About six months ago I realized that a lot of my sexual abuse was centered around my hair in the past. My hair has brought me so much pain in my life. I was constantly seeking joy from it, what other women naturally seemed to have from it was a punishment for me. My hair was like the Scarlet Letter, plastered right there for everyone to see. Looking back, I am positive no one else saw anything wrong with it. It was my dysfunction and unhappiness, but nonetheless, the pain still pierced my mind, body and soul relentlessly. I made the decision to shave it all off at the beginning of this month. The shears taking off the first pieces brought tears of joy to my eyes. I was disconnecting from every single form of abuse I have ever experienced. As each strand was chopped off it was as if I were releasing all the pain and degradation, I have felt all these years. Once it was completely gone, I FINALLY saw the person I have been looking for my entire life.

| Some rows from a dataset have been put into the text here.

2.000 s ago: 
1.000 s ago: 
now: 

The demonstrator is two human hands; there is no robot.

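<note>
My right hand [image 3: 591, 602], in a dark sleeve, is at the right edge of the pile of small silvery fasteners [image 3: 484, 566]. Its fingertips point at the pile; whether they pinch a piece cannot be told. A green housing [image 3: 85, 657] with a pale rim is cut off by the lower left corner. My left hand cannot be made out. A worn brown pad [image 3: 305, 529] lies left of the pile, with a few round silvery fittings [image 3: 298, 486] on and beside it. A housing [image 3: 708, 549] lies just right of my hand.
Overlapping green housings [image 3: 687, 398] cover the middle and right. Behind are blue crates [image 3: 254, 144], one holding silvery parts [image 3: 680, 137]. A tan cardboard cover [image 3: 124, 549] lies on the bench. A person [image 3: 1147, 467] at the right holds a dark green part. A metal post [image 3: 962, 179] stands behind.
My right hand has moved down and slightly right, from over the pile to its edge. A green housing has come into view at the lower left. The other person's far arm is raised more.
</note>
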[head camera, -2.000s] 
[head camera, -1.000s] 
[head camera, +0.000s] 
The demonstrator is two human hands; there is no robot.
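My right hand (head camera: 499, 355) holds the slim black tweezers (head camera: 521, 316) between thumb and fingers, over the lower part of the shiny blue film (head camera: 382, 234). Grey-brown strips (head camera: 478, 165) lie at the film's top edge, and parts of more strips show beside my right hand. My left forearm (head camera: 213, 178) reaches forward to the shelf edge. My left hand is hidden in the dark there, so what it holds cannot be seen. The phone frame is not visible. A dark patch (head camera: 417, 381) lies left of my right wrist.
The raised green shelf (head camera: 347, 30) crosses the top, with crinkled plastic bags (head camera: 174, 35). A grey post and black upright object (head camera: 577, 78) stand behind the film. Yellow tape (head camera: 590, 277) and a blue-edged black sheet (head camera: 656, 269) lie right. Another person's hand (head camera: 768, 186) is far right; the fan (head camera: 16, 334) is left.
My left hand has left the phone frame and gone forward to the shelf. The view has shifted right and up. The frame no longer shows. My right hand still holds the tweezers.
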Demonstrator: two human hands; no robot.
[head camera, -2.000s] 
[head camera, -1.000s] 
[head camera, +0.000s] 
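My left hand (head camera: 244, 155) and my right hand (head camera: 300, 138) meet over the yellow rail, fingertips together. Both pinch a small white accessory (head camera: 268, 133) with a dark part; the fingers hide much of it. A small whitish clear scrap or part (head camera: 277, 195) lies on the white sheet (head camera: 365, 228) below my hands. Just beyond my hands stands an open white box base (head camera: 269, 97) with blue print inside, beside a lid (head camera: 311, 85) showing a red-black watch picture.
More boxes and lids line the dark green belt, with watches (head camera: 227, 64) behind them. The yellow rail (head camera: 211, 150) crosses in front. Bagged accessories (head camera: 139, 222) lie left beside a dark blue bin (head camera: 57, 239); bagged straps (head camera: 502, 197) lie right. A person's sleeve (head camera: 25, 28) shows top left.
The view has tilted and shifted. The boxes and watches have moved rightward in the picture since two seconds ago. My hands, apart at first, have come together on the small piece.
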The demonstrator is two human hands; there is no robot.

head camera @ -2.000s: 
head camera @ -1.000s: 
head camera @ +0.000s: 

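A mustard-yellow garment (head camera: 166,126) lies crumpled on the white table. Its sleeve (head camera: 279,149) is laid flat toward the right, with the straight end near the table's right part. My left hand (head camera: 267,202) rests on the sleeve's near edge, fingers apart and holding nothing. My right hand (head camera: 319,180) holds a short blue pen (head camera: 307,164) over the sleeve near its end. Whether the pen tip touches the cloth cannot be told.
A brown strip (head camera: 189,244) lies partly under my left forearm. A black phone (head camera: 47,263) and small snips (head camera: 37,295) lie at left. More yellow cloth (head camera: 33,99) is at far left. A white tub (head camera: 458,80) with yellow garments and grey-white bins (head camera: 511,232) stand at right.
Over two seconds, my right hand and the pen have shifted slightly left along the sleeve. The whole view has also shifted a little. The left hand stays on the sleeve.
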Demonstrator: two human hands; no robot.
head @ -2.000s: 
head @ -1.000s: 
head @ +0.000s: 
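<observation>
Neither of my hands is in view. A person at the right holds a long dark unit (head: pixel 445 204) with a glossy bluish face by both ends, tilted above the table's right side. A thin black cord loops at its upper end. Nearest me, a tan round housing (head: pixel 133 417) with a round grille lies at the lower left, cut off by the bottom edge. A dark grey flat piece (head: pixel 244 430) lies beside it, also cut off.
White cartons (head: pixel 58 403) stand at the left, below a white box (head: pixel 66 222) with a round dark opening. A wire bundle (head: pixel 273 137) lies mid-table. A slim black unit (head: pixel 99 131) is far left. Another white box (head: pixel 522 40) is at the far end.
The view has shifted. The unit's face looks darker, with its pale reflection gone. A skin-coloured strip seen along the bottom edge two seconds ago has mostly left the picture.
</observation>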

I have been there, the beautiful part of me, I was just buried deep inside all the shame others had placed on me. I cut those chains and cuffs away when I shaved me hair and I have never felt better. There is nothing to hide behind anymore. Beauty does not come from a bottle of hair dye or a curling iron or hair straightener. It does not come from the makeup you put on either. Women spend so much time, money and energy trying to be something society tells them to be, and for what? Money? We are good enough, as we are. I know doing those things for we can make you feel good and if that is what is does for you than I admire you am so happy that it brings you pleasure. I found my happiness in finally being able to see my true self and in realizing that the demons were never inside of me at all and neither was the ugliness, that was all a part of my abusers.